**Work instruction:** Give the count of lines in the records below that contain "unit", and say nothing more.

[Saved data entries]
---
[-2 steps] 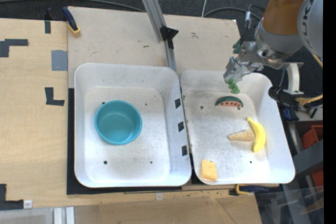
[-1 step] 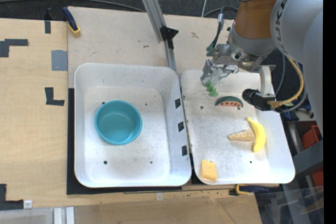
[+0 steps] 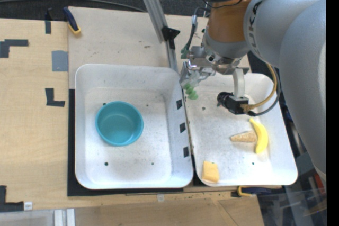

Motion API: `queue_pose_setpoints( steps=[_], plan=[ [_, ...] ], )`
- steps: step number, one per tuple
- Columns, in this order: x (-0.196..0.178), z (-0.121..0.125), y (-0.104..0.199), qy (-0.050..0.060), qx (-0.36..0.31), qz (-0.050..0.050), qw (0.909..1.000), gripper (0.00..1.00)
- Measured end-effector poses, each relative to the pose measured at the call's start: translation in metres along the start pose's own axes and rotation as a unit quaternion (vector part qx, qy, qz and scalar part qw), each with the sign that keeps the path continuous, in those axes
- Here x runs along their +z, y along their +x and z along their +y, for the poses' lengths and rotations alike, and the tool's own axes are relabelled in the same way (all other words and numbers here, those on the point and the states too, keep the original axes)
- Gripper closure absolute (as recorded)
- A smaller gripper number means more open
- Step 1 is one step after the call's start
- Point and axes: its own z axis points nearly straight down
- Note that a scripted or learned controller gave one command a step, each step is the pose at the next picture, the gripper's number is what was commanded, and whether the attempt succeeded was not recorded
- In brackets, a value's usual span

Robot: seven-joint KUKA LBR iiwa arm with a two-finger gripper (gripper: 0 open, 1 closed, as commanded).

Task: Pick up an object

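Note:
My gripper [image 3: 189, 83] hangs over the far left corner of the right bin [image 3: 275, 174], close to the wall shared with the left bin. A small green object [image 3: 192, 95] shows just below its tip, against that wall; I cannot tell whether it is touched or held. Farther right in the same bin lie a yellow banana [image 3: 259, 136] and a tan wedge-shaped piece [image 3: 243, 137] beside it. A yellow block [image 3: 211, 172] rests at the bin's near left corner. A teal bowl [image 3: 119, 123] stands upright in the left bin [image 3: 85, 166].
The large grey arm with its orange band [image 3: 235, 2] covers the upper right of the view. A metal pole [image 3: 151, 0] rises behind the bins. A black fitting with cables [image 3: 233, 102] hangs off the wrist over the right bin.

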Motion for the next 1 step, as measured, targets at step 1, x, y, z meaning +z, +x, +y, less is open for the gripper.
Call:
queue_pose_setpoints(
  steps=[1],
  plan=[
    [-0.0053, 0.0035, 0.0555, -0.001, 0.000, 0.000, 1.0000, 1.00]
  ],
)
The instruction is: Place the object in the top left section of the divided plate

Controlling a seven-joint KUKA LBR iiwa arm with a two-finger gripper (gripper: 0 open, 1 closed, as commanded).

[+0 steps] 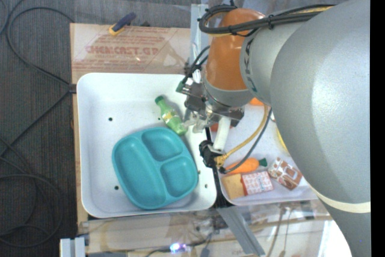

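Grey and orange, the arm (313,69) reaches over the left white bin (102,99). Below-left of the gripper (195,120) lies the teal divided plate (153,168). The green bottle (170,116) lies just left of it; whether it is grasped cannot be told.

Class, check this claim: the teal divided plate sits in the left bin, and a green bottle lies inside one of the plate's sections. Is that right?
Not quite. The camera view shows the teal divided plate in the left bin, but the green bottle is not inside a section. It lies on the bin floor just beyond the plate's upper edge, beside the end effector.
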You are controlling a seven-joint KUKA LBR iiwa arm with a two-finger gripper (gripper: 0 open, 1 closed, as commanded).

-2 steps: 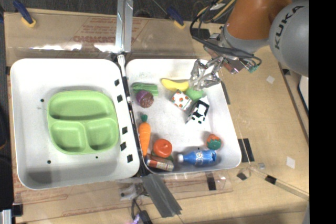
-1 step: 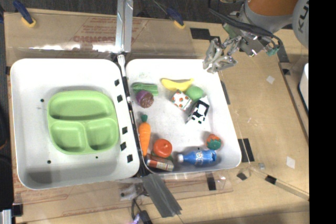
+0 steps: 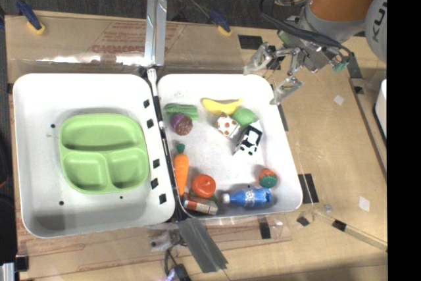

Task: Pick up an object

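Observation:
My gripper hangs over the back right corner of the right bin, above its rim. Its fingers stand spread and open, with nothing between them. Below it in the bin lie a yellow banana, a green lime, a white die with red spots and a black-and-white cube. Further left are a purple onion and a green vegetable. An orange carrot, a red tomato, a blue bottle and a small red fruit lie near the front.
The left bin holds a green divided plate. A metal clamp strip stands at the back between the bins. A brown tube rests against the right bin's front wall. Bare bench stretches right of the bins.

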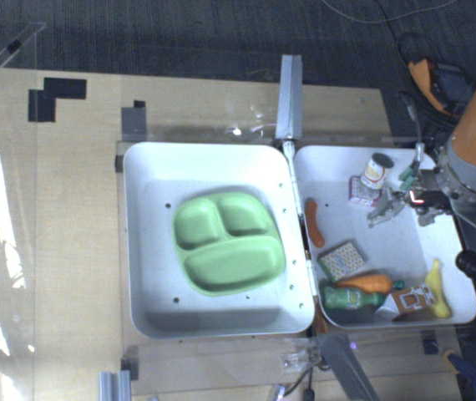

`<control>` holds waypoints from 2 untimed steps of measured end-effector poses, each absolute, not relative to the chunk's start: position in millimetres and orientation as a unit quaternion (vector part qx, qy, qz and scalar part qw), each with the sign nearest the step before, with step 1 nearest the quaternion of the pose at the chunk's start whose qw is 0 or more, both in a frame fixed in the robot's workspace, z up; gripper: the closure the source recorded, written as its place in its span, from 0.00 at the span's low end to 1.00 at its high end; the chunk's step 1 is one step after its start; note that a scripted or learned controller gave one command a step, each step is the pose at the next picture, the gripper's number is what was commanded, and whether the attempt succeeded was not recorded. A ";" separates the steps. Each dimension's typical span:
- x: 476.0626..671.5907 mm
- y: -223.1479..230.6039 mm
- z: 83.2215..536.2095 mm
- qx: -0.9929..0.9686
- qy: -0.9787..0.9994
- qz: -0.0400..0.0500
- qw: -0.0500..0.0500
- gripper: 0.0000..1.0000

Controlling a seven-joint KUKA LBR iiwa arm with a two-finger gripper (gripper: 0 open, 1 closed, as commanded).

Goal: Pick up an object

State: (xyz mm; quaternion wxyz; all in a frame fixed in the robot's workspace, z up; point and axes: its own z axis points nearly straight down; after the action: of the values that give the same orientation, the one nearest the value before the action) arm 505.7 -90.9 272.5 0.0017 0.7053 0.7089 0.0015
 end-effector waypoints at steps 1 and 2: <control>487.8 -105.0 173.9 0.629 0.778 0.001 0.002 0.00; 487.7 -92.0 103.9 0.508 0.861 0.001 0.001 0.00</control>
State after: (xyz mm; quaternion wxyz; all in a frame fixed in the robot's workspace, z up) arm 487.7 -92.0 103.9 0.0010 0.5081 0.8613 0.0010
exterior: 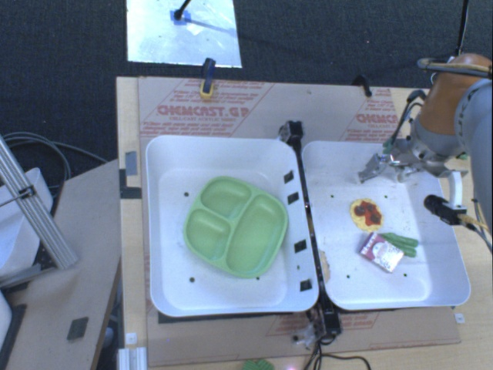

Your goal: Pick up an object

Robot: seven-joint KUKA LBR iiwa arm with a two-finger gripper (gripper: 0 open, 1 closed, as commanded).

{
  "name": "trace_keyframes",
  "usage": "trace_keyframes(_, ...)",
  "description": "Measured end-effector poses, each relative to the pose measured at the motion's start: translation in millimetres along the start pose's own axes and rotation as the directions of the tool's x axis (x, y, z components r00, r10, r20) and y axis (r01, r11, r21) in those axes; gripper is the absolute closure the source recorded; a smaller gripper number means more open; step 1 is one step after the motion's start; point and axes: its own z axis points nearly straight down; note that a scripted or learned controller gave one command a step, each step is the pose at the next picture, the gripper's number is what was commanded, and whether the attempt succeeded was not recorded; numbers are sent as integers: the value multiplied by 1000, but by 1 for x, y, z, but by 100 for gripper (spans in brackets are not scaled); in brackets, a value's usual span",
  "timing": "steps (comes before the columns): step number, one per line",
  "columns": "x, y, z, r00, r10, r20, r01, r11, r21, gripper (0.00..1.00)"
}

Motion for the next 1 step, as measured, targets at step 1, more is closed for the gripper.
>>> trace_keyframes(1,22,-71,1,1000,4,-7,-4,1000,14,0)
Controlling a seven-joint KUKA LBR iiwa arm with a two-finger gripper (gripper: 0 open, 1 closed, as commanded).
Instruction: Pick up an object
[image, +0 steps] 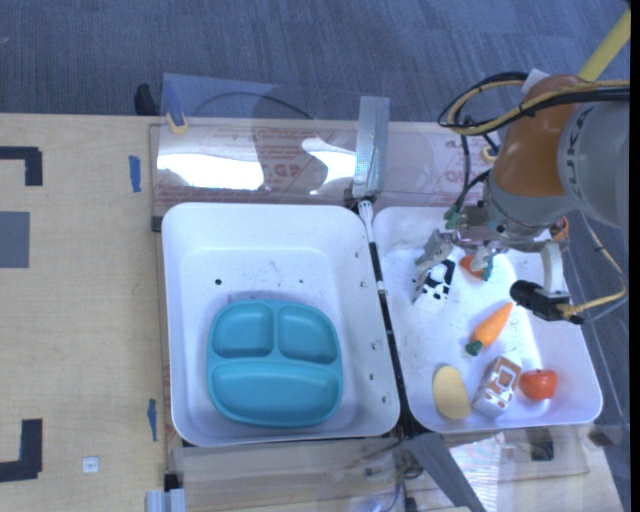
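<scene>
My gripper (438, 256) hangs over the upper left part of the right bin (575, 345), below the arm's orange band. Just under it lies a small black-and-white toy (434, 286); whether they touch is not clear. A small orange-red piece (474, 266) sits right beside the gripper. Lower in the same bin lie a carrot (490, 326), a yellow lemon-like fruit (450, 391), a small brown-and-white box (498, 385) and a red tomato (540, 383).
The left bin (200, 240) holds a teal divided plate (274, 362) in its lower half. A black cable end (535, 297) juts over the right bin near the carrot. A metal divider (380, 300) separates the two bins.
</scene>
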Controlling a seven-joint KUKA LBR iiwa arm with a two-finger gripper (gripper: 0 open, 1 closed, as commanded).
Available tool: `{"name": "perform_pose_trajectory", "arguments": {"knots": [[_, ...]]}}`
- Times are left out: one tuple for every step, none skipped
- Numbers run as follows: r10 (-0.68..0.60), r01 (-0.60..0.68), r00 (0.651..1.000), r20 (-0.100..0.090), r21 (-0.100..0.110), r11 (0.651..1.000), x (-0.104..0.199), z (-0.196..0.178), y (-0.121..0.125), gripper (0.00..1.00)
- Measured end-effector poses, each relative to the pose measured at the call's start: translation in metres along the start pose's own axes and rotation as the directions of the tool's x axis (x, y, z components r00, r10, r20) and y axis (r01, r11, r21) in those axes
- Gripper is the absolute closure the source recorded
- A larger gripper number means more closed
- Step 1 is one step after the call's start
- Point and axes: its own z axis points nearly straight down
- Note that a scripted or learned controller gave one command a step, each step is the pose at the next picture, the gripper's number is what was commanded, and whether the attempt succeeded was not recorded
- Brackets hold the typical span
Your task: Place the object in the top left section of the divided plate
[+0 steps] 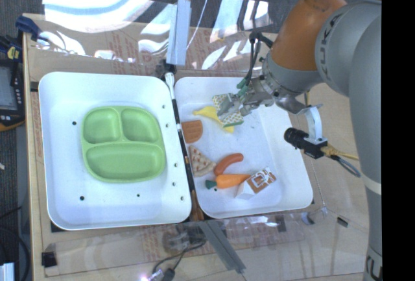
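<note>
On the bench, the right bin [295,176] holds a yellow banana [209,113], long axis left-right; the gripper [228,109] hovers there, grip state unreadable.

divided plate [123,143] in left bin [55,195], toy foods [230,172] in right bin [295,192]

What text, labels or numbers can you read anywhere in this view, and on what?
None can be read.
Small carton in the right bin: orange and white print, too blurred to read.
Patterned item at the gripper: markings, no legible letters.
Black device at the left edge: no readable text.
Green divided plate in the left bin: no markings seen.
</note>
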Motion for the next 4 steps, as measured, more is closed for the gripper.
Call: {"name": "perform_pose_trajectory", "arguments": {"knots": [[0.133,-0.133,0.991,0.001,0.002,0.991,0.093,0.033,0.032,1.00],[0.067,-0.067,0.998,0.001,0.000,0.998,0.156,0.033,0.070,1.00],[0.077,-0.077,0.997,0.002,-0.002,0.997,0.225,0.033,0.080,1.00],[-0.237,0.237,0.971,0.002,0.003,0.971,0.264,0.049,0.070,1.00]]}}
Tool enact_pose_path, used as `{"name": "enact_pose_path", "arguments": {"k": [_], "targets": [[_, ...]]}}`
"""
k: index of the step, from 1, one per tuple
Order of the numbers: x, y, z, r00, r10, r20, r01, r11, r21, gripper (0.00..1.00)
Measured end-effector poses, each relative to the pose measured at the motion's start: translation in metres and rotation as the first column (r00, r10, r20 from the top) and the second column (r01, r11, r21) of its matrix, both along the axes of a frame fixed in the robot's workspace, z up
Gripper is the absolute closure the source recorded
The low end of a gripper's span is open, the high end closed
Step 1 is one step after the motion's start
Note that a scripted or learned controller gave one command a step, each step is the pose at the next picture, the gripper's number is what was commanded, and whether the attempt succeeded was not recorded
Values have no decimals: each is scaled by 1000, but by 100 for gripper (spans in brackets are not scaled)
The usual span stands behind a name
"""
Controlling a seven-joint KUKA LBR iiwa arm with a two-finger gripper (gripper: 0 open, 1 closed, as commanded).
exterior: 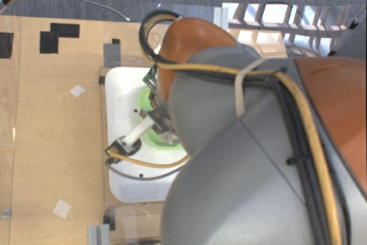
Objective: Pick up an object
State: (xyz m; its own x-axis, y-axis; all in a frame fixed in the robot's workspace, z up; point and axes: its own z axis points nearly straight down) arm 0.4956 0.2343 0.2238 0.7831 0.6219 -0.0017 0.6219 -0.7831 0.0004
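Note:
The grey arm with its orange band (195, 37) covers most of the right side and reaches down into the left white bin (120, 89). Its gripper (160, 123) hangs low over a bright green object (153, 138) lying in the middle of that bin. The metal head hides most of the green object, and only its left rim and a strip higher up (143, 101) show. A white tube with a black end (125, 144) sticks out leftward from the gripper, with a yellow cable (155, 164) looping from it back to the arm.
The bin's left wall (107, 123) borders the bare wooden bench (51, 140), which carries black markers (57, 36) at the back left. A clear rack (287, 20) stands at the back right. The arm hides the right bin.

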Motion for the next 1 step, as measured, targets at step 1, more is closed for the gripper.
{"name": "enact_pose_path", "arguments": {"k": [1], "targets": [[-8,1,40,923,384,3,-384,923,2,100]]}}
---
**Final answer:** 2